■ **Instructions for the task**
In full and without alteration, reproduce every record.

(Extracted records)
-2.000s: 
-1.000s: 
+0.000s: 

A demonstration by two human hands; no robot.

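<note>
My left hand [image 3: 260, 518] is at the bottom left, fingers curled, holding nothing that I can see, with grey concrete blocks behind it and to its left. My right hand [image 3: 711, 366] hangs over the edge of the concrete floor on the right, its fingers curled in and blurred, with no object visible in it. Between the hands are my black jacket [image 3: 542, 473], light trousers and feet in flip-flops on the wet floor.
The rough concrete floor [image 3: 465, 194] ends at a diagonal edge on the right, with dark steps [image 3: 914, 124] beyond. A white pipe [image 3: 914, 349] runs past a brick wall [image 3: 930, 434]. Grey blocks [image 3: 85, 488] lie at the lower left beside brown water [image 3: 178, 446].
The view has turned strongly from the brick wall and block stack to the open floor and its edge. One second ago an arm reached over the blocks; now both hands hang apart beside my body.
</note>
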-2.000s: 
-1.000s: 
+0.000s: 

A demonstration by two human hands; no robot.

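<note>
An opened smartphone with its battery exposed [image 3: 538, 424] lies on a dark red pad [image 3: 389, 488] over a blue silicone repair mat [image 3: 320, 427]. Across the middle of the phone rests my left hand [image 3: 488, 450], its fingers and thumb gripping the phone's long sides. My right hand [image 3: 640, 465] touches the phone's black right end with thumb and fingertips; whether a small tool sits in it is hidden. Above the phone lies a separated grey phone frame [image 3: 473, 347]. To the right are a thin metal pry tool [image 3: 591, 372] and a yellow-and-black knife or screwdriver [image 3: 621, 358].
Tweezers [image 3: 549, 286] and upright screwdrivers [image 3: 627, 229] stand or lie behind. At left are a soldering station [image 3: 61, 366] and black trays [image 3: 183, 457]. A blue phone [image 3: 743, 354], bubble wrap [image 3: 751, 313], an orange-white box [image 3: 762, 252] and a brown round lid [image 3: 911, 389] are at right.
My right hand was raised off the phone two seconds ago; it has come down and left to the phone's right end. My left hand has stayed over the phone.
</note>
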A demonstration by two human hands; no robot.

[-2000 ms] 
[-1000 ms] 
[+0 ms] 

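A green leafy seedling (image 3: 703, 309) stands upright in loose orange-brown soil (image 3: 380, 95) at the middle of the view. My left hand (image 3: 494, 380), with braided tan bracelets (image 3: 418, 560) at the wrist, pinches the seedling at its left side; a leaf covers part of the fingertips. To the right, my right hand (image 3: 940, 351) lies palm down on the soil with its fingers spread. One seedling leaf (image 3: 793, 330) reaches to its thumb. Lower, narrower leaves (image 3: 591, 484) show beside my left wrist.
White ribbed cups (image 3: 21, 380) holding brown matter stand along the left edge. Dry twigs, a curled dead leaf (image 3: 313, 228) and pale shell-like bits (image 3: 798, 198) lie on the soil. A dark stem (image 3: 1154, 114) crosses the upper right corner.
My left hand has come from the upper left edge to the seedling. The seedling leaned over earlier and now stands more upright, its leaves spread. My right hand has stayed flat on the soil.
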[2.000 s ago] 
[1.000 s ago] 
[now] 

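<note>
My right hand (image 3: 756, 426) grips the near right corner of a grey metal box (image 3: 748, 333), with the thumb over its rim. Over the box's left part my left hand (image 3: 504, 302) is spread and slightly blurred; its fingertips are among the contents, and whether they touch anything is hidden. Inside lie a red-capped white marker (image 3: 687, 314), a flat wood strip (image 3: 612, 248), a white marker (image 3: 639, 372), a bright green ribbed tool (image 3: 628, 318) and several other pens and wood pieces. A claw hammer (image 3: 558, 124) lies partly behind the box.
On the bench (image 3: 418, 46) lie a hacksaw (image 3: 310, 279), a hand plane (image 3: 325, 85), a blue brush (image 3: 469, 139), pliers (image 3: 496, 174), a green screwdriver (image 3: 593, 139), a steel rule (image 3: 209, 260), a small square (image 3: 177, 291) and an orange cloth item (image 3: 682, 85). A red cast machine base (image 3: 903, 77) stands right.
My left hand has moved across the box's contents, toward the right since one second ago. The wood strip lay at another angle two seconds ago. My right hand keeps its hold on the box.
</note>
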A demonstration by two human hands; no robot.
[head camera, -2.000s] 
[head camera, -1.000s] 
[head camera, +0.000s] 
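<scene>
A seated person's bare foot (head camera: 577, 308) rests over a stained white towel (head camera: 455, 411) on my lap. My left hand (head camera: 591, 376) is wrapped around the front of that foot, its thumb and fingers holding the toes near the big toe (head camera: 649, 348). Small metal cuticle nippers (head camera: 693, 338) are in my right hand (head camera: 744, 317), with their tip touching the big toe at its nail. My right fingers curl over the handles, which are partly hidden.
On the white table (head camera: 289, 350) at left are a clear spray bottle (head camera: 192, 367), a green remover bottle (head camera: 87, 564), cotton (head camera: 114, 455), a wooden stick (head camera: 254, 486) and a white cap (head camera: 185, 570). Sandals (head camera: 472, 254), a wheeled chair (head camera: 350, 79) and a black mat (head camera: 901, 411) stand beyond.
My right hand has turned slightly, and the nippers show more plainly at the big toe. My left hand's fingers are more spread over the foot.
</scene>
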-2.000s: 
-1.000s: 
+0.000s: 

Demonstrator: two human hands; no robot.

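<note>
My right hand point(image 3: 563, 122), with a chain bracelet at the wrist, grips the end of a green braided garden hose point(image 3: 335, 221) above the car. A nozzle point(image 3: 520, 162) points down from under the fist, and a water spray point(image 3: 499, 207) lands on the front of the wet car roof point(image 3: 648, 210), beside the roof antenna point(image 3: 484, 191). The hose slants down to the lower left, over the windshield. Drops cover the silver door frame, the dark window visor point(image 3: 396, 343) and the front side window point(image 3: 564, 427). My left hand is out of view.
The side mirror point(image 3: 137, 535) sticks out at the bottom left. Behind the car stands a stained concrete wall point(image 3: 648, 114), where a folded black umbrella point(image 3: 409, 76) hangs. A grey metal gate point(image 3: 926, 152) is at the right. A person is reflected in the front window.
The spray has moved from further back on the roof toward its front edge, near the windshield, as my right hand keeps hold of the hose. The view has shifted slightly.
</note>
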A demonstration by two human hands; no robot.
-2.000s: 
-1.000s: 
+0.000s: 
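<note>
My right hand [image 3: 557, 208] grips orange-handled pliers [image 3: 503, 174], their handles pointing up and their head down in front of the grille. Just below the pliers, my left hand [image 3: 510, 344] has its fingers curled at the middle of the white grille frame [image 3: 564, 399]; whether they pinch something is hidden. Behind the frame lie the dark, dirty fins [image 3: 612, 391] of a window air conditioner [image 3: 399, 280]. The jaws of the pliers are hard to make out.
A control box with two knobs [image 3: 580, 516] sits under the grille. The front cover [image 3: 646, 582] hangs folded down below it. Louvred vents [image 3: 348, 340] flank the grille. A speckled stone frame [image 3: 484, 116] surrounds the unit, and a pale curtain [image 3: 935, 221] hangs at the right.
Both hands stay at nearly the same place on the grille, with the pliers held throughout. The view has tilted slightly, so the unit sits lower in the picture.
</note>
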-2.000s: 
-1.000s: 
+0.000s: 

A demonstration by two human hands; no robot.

■ **Answer for this exercise**
-2.000s: 
-1.000s: 
+0.000s: 

A demonstration by two human hands; no robot.

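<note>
My left hand [image 3: 260, 518] is at the bottom left, fingers curled, holding nothing that I can see, with grey concrete blocks behind it and to its left. My right hand [image 3: 711, 366] hangs over the edge of the concrete floor on the right, its fingers curled in and blurred, with no object visible in it. Between the hands are my black jacket [image 3: 542, 473], light trousers and feet in flip-flops on the wet floor.
The rough concrete floor [image 3: 465, 194] ends at a diagonal edge on the right, with dark steps [image 3: 914, 124] beyond. A white pipe [image 3: 914, 349] runs past a brick wall [image 3: 930, 434]. Grey blocks [image 3: 85, 488] lie at the lower left beside brown water [image 3: 178, 446].
The view has turned strongly from the brick wall and block stack to the open floor and its edge. One second ago an arm reached over the blocks; now both hands hang apart beside my body.
</note>
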-2.000s: 
-1.000s: 
+0.000s: 

A demonstration by two human hands; no robot.

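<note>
An opened smartphone with its battery exposed [image 3: 538, 424] lies on a dark red pad [image 3: 389, 488] over a blue silicone repair mat [image 3: 320, 427]. Across the middle of the phone rests my left hand [image 3: 488, 450], its fingers and thumb gripping the phone's long sides. My right hand [image 3: 640, 465] touches the phone's black right end with thumb and fingertips; whether a small tool sits in it is hidden. Above the phone lies a separated grey phone frame [image 3: 473, 347]. To the right are a thin metal pry tool [image 3: 591, 372] and a yellow-and-black knife or screwdriver [image 3: 621, 358].
Tweezers [image 3: 549, 286] and upright screwdrivers [image 3: 627, 229] stand or lie behind. At left are a soldering station [image 3: 61, 366] and black trays [image 3: 183, 457]. A blue phone [image 3: 743, 354], bubble wrap [image 3: 751, 313], an orange-white box [image 3: 762, 252] and a brown round lid [image 3: 911, 389] are at right.
My right hand was raised off the phone two seconds ago; it has come down and left to the phone's right end. My left hand has stayed over the phone.
</note>
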A demonstration by two human hands; no robot.

[-2000 ms] 
[-1000 ms] 
[+0 ms] 

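A green leafy seedling (image 3: 703, 309) stands upright in loose orange-brown soil (image 3: 380, 95) at the middle of the view. My left hand (image 3: 494, 380), with braided tan bracelets (image 3: 418, 560) at the wrist, pinches the seedling at its left side; a leaf covers part of the fingertips. To the right, my right hand (image 3: 940, 351) lies palm down on the soil with its fingers spread. One seedling leaf (image 3: 793, 330) reaches to its thumb. Lower, narrower leaves (image 3: 591, 484) show beside my left wrist.
White ribbed cups (image 3: 21, 380) holding brown matter stand along the left edge. Dry twigs, a curled dead leaf (image 3: 313, 228) and pale shell-like bits (image 3: 798, 198) lie on the soil. A dark stem (image 3: 1154, 114) crosses the upper right corner.
My left hand has come from the upper left edge to the seedling. The seedling leaned over earlier and now stands more upright, its leaves spread. My right hand has stayed flat on the soil.
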[2.000 s ago] 
[1.000 s ago] 
[now] 

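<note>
My right hand (image 3: 756, 426) grips the near right corner of a grey metal box (image 3: 748, 333), with the thumb over its rim. Over the box's left part my left hand (image 3: 504, 302) is spread and slightly blurred; its fingertips are among the contents, and whether they touch anything is hidden. Inside lie a red-capped white marker (image 3: 687, 314), a flat wood strip (image 3: 612, 248), a white marker (image 3: 639, 372), a bright green ribbed tool (image 3: 628, 318) and several other pens and wood pieces. A claw hammer (image 3: 558, 124) lies partly behind the box.
On the bench (image 3: 418, 46) lie a hacksaw (image 3: 310, 279), a hand plane (image 3: 325, 85), a blue brush (image 3: 469, 139), pliers (image 3: 496, 174), a green screwdriver (image 3: 593, 139), a steel rule (image 3: 209, 260), a small square (image 3: 177, 291) and an orange cloth item (image 3: 682, 85). A red cast machine base (image 3: 903, 77) stands right.
My left hand has moved across the box's contents, toward the right since one second ago. The wood strip lay at another angle two seconds ago. My right hand keeps its hold on the box.
</note>
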A demonstration by two human hands; no robot.
[head camera, -2.000s] 
[head camera, -1.000s] 
[head camera, +0.000s] 
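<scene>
A seated person's bare foot (head camera: 577, 308) rests over a stained white towel (head camera: 455, 411) on my lap. My left hand (head camera: 591, 376) is wrapped around the front of that foot, its thumb and fingers holding the toes near the big toe (head camera: 649, 348). Small metal cuticle nippers (head camera: 693, 338) are in my right hand (head camera: 744, 317), with their tip touching the big toe at its nail. My right fingers curl over the handles, which are partly hidden.
On the white table (head camera: 289, 350) at left are a clear spray bottle (head camera: 192, 367), a green remover bottle (head camera: 87, 564), cotton (head camera: 114, 455), a wooden stick (head camera: 254, 486) and a white cap (head camera: 185, 570). Sandals (head camera: 472, 254), a wheeled chair (head camera: 350, 79) and a black mat (head camera: 901, 411) stand beyond.
My right hand has turned slightly, and the nippers show more plainly at the big toe. My left hand's fingers are more spread over the foot.
</scene>
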-2.000s: 
-1.000s: 
+0.000s: 

Demonstrator: two human hands; no robot.

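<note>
My right hand point(image 3: 563, 122), with a chain bracelet at the wrist, grips the end of a green braided garden hose point(image 3: 335, 221) above the car. A nozzle point(image 3: 520, 162) points down from under the fist, and a water spray point(image 3: 499, 207) lands on the front of the wet car roof point(image 3: 648, 210), beside the roof antenna point(image 3: 484, 191). The hose slants down to the lower left, over the windshield. Drops cover the silver door frame, the dark window visor point(image 3: 396, 343) and the front side window point(image 3: 564, 427). My left hand is out of view.
The side mirror point(image 3: 137, 535) sticks out at the bottom left. Behind the car stands a stained concrete wall point(image 3: 648, 114), where a folded black umbrella point(image 3: 409, 76) hangs. A grey metal gate point(image 3: 926, 152) is at the right. A person is reflected in the front window.
The spray has moved from further back on the roof toward its front edge, near the windshield, as my right hand keeps hold of the hose. The view has shifted slightly.
</note>
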A demonstration by two human hands; no robot.
-2.000s: 
-1.000s: 
+0.000s: 
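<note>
My right hand [image 3: 557, 208] grips orange-handled pliers [image 3: 503, 174], their handles pointing up and their head down in front of the grille. Just below the pliers, my left hand [image 3: 510, 344] has its fingers curled at the middle of the white grille frame [image 3: 564, 399]; whether they pinch something is hidden. Behind the frame lie the dark, dirty fins [image 3: 612, 391] of a window air conditioner [image 3: 399, 280]. The jaws of the pliers are hard to make out.
A control box with two knobs [image 3: 580, 516] sits under the grille. The front cover [image 3: 646, 582] hangs folded down below it. Louvred vents [image 3: 348, 340] flank the grille. A speckled stone frame [image 3: 484, 116] surrounds the unit, and a pale curtain [image 3: 935, 221] hangs at the right.
Both hands stay at nearly the same place on the grille, with the pliers held throughout. The view has tilted slightly, so the unit sits lower in the picture.
</note>
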-2.000s: 
-1.000s: 
+0.000s: 

A demonstration by two human hands; no robot.

The exercise has no further content.